Acostumamos nossos olhos ao feio, nossos ouvidos ao imoral, à calúnia. Acostumamos nossos lábios ao intragável, e à mentiras, e nossos narizes ao fétido. Acostumamos nossos braços à distância, e nossos abraços ao vazio, ao frio.
Pelos lábios de cada um de nós passam lábios estranhos, mãos estranhas acariciam nossas bochechas. Sorrisos que não exprimem nada, olhos que não sabem enxergar. Trocamos nossa humanidade pelo maquinal, nossos sonhos por dinheiro e nossa compaixão por ignorância. Acostumamos nossas mentes a duvidar do impossível, a rejeitar o divino, a rir da esperança. Deixamos que chamem nossa fé de fraqueza, deixamos que nos contaminassem com o ódio e a apatia. Acostumamos nossos cérebros com as imagens da televisão, nossos olhos com as luzes do computador, nossos polegares com as teclas inexistentes do celular. Trocamos os conselhos dos nossos pais pelos dos amigos instantâneos. Trocamos nossa saúde por fama, nos acostumamos a tomar a glória por alimento. Cantamos o que detestamos, vestimos o que nos deixa inseguros, dizemos o que o outro quer ouvir.

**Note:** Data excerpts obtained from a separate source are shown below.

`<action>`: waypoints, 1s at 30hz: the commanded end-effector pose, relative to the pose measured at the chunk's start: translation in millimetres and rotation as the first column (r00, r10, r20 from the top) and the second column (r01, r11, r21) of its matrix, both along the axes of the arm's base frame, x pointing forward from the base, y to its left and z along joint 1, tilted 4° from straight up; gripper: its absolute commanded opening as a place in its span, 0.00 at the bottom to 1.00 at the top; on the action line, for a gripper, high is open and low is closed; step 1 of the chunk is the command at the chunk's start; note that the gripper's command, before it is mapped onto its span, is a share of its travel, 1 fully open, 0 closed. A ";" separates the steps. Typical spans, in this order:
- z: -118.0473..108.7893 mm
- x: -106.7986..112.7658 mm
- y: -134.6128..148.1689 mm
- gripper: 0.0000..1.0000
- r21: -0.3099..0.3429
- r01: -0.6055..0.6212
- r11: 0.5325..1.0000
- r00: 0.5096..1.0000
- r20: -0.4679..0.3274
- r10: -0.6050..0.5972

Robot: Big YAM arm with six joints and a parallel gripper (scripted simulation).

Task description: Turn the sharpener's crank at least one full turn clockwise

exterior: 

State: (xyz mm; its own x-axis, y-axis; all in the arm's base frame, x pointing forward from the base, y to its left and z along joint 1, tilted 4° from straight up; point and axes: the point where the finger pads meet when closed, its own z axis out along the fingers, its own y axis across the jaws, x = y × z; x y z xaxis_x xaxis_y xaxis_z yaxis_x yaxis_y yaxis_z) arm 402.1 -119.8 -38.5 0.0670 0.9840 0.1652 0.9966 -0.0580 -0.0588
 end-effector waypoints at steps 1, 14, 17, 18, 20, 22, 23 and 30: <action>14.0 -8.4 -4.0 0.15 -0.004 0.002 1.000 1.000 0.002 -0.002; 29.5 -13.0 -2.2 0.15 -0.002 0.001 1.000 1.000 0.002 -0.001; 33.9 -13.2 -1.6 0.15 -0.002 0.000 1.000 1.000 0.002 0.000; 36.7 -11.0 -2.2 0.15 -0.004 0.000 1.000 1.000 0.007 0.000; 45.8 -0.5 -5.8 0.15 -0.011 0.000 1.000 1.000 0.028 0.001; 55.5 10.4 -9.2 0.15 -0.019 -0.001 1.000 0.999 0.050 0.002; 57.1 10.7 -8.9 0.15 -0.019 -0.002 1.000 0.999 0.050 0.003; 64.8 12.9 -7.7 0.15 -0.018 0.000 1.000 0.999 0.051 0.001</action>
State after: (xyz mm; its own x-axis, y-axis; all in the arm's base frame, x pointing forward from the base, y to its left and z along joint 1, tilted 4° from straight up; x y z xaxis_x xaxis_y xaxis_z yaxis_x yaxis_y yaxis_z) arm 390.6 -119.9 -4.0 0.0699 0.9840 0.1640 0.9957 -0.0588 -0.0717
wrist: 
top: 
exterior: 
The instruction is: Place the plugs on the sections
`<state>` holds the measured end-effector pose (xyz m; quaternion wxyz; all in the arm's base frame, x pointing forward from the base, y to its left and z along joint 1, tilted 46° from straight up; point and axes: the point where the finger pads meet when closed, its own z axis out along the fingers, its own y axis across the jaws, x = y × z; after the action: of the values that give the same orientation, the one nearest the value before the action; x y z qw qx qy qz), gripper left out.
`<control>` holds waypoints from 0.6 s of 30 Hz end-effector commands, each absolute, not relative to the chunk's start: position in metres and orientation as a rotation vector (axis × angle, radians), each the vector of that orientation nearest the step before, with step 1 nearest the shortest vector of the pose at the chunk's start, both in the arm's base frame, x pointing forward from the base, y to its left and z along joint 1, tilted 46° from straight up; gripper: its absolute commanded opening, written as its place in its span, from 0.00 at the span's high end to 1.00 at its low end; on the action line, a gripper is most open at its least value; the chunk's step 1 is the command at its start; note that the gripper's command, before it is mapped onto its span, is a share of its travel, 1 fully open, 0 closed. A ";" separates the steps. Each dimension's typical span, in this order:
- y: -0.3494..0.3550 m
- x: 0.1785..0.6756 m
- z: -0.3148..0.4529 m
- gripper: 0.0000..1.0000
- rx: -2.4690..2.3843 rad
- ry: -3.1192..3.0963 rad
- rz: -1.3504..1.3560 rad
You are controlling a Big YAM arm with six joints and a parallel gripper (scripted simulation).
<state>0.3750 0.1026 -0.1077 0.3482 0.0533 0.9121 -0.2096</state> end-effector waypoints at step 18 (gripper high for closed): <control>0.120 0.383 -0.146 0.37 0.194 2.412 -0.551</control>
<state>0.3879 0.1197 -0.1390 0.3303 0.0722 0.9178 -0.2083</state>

A liberdade de dizer um não foi trocada pelo medo de ser rejeitado. A precaução de recusar um copo a mais foi trocada pela busca de uma reputação que não queremos de verdade. Nossos sorrisos são vendidos em garrafas, nossos sentimentos transformados em números, e nossa vergonha é exposta em diferentes canais. Trocamos a confiança por cadeados, trocamos nossas vozes por lágrimas. Nos acostumamos a não amar, a não sermos amados. Nos acostumamos a nos vender por olhares, a olhar quem se vende. Corpos usados, cabeças perturbadas, mãos desobedientes, tiranas; bocas imundas. Mundo imundo, mal acostumado.